- **ACTIVITY**
Please repeat the records exactly, keeping the pictures out.

*** Begin section ***

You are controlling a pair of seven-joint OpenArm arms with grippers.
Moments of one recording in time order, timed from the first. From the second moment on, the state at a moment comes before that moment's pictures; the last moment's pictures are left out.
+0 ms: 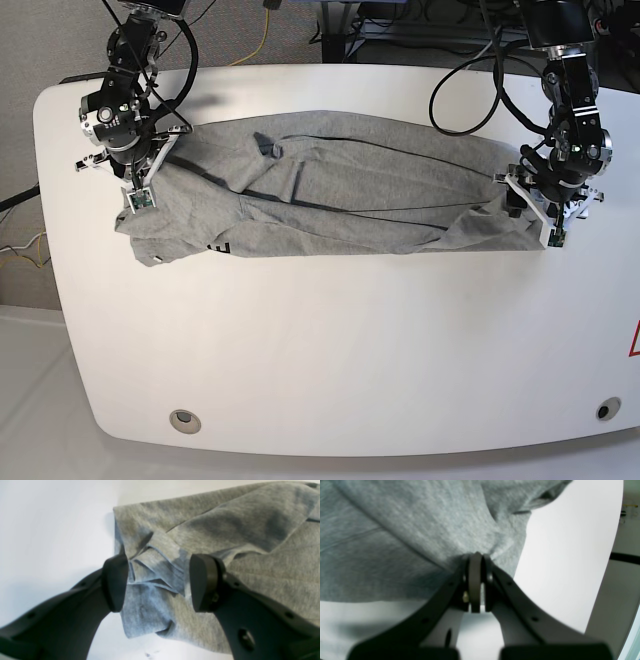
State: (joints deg) left arm 5.3 -16.7 -16.5 95.2 -10.4 -19.1 50.1; right arm -11.3 4.7 22.8 106.3 -5.8 33.0 -59.8
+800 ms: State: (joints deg) left arm 5.3 -16.7 -16.5 95.1 -10.4 -19.1 49.9; right arm -13.1 5.0 22.9 104.3 -11.5 33.1 -59.8
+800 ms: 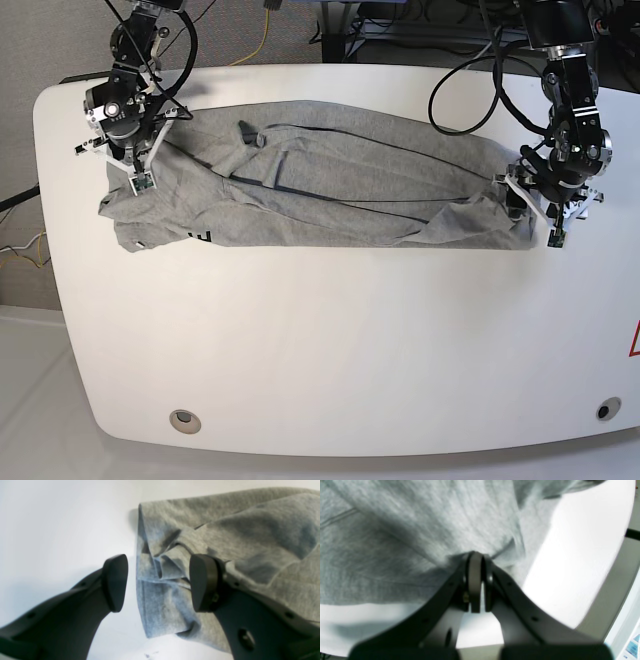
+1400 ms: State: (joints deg) left arm 5.3 -16.8 -16.6 95.2 -10.4 -19.1 49.9; right arm -11.6 3.9 22.7 110.4 -10.7 33.2 -60.2
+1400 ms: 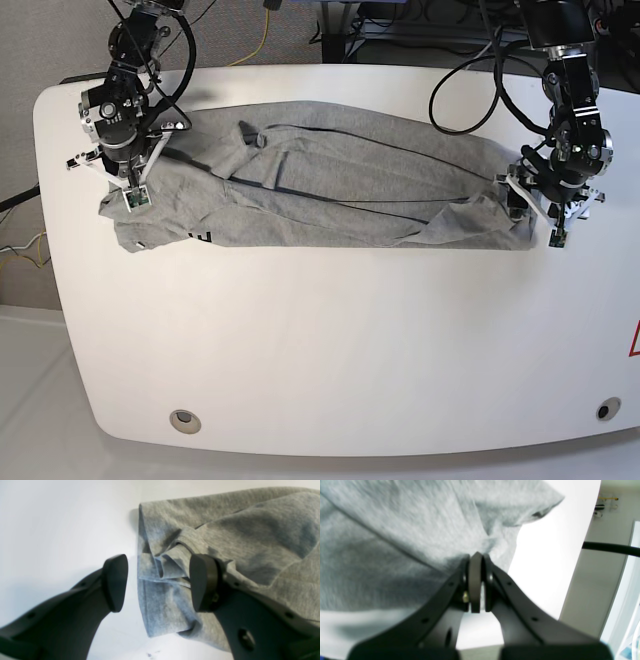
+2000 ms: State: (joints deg) left arm 4.3 -17.9 -16.6 99.2 -8.0 -19.1 50.0; right arm -10.5 3.0 22.5 110.6 -8.9 37.6 -59.9
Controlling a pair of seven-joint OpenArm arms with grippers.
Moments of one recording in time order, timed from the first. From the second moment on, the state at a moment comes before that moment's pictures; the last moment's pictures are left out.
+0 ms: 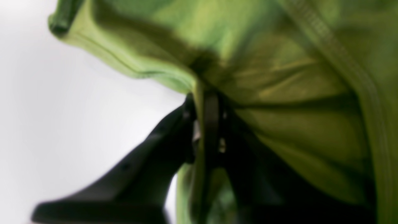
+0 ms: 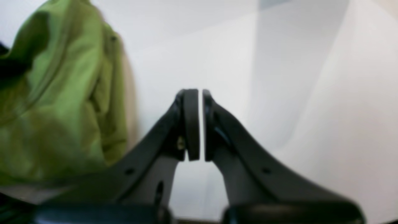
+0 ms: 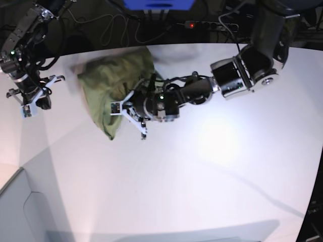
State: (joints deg) left arm -33.0 -12.6 72.5 76.9 -14.7 -21.0 41.5; right arm -11.9 5.3 40.4 110.9 21.4 46.5 -60.3
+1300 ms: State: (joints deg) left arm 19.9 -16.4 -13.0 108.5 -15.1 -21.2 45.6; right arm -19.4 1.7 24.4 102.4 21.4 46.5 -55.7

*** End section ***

- **REPLY TO THE EXERCISE**
You are controlling a pair of seven-joint OpenArm arms with grippers.
Moments of one recording in time order, timed from the first. From the second moment on, the state at a moment comes before that moment's pictures; the last moment's pictures are left out.
+0 ms: 
State: (joints deg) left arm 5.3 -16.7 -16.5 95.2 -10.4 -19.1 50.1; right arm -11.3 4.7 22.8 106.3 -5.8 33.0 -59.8
+800 ms: State: (joints deg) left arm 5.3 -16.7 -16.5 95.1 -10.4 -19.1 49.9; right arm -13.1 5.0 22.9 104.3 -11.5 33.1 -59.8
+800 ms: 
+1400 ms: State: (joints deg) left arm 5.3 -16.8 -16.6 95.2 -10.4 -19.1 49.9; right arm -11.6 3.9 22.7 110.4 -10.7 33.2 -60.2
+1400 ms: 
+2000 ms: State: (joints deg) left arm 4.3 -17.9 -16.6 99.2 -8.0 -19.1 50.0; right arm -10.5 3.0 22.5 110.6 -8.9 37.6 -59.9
Controlling a pair of seven-joint OpenArm arms with grippers.
Moments of one recording in time order, timed from the first. From the second moment on, the state at a moment comes before that moment's pictures; the last moment's pictures are left out.
+0 ms: 
+0 ms: 
+0 ms: 
State: (joints deg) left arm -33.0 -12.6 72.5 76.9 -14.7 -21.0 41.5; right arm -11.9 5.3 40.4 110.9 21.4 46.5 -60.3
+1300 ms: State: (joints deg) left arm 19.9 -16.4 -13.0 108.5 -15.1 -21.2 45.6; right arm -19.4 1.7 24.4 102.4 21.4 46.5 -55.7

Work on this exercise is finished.